INFORMATION SUPPLIED:
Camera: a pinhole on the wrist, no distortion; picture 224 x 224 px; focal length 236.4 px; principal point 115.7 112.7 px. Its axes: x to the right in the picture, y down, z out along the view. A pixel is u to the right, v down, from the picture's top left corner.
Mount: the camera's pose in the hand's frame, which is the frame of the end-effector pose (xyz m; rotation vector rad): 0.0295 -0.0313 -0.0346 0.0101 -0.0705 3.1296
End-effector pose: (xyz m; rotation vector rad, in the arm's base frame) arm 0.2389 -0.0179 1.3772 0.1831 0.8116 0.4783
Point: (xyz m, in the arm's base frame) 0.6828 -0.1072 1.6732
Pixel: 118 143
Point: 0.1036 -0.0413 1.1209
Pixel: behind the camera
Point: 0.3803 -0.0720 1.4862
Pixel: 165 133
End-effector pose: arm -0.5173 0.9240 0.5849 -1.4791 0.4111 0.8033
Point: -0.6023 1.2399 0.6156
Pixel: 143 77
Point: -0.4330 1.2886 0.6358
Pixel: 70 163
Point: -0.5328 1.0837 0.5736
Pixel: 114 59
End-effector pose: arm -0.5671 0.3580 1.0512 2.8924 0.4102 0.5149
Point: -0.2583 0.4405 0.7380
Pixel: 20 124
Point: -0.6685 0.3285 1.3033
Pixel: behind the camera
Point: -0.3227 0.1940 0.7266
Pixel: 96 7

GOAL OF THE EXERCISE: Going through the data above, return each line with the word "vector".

TASK ANSWER:
Mount: the camera's pose in the hand's frame, which is the frame of the end-effector pose (xyz m; rotation vector rad): 0.0295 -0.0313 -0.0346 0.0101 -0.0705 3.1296
End-effector pose: (xyz m; rotation vector rad, in the arm's base frame) arm 0.2389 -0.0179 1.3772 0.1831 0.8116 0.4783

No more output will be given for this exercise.